A) Expression levels of CCND1 and GLUT1 (SLC2A1) transcripts of undifferentiated PC12 cells stably expressing an empty vector (EV), the indicated HIF2A mutants (Ser71Tyr=71Y, Pro531Thr=T, Pro531Leu=L, Pro531Ser=S) or a wild-type (P) HIF2A construct by quantitative real time PCR (qRT-PCR). Samples were run in triplicate and experiment was repeated twice. Results are shown as the average and bars represent standard error of the means.
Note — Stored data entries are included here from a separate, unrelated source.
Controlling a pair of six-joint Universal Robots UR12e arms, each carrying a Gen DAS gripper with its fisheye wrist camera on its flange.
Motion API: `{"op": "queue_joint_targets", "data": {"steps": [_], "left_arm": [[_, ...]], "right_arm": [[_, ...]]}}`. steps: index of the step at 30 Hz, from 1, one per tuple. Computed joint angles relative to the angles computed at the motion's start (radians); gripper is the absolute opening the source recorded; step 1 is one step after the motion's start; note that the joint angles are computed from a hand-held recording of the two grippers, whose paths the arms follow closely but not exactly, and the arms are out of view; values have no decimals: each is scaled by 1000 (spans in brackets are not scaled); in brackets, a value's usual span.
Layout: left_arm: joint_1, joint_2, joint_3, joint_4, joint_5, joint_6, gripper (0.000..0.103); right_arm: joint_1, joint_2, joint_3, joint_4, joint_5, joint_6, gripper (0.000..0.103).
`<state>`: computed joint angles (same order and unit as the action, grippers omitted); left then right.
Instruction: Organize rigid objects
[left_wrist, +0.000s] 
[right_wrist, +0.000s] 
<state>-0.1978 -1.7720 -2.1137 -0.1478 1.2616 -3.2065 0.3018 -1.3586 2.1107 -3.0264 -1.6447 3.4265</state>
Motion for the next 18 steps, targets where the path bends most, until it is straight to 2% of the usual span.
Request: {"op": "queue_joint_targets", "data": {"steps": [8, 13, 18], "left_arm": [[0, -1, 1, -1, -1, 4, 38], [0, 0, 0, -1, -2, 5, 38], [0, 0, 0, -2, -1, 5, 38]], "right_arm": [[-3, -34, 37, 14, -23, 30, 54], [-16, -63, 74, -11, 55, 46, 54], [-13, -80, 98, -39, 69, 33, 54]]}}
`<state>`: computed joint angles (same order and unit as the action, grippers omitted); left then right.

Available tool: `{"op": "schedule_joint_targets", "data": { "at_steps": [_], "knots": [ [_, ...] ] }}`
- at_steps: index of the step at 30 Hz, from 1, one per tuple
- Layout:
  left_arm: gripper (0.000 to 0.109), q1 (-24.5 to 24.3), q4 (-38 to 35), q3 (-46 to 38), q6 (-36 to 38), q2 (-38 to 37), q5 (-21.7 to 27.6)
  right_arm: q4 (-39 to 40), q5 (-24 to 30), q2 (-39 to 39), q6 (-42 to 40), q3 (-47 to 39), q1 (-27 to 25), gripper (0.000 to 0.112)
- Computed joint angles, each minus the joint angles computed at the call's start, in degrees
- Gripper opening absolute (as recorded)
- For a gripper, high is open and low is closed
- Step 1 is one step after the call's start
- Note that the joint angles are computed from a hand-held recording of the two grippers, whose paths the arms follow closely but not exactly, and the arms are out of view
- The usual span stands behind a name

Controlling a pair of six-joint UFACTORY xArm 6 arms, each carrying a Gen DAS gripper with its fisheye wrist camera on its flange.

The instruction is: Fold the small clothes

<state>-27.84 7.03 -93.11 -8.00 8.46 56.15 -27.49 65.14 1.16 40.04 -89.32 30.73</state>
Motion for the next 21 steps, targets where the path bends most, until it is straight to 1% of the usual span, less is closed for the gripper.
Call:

Values of EV-expressing cells were set to 1(*indicates statistical significance between each HIF2A-mutant and empty vector at p <0.05; ** indicates statistical significance between each HIF2A-mutant and an empty vector at p <0.001). B) Expression levels of NPY and CHGA transcripts by qRT-PCR of PC12 cells stably expressing the designated HIF2A constructs or an empty vector (EV) after 7 days exposure to 50ng/ml NGF (*p<0.001 EV vs. all mutants, **p<0.0001 EV vs. all mutants), performed as in (A). C) Expression of NPY, dHAND, OCT4 and NANOG transcripts in HIF2A-mutated paraganglioma from sample 9 along with other pheochromocytomas carrying mutations of VHL, SDHB or NF1 genes. Samples were run in triplicate. Results are shown as the average and bars represent standard error of the means. Values of NF1 samples were set to 1. All results were statistically significant between the HIF2A-mutant tumor and NF1 at p<0.01* or p<0.001**) D) Expression of stemness-related genes JAGGED2, KRT19, SOX9 and CHD2 in transcripts obtained from microarray-based profiling of combined HIF2A-mutant tumors (37 and 208= HIF2) in comparison with pheochromocytomas mutated for NF1, TMEM17 genes (C2=cluster 2) and VHL, SDHB, SDHD genes (C1= cluster 1), as detailed in Methods. Values of the C2 cluster samples have been set to 1 (* indicates statistically significant difference between HIF2A-mutant and C2 tumors; ** indicates statistically significant difference between HIF2A-mutant samples and both C1- and C2- tumors, at p<0.05).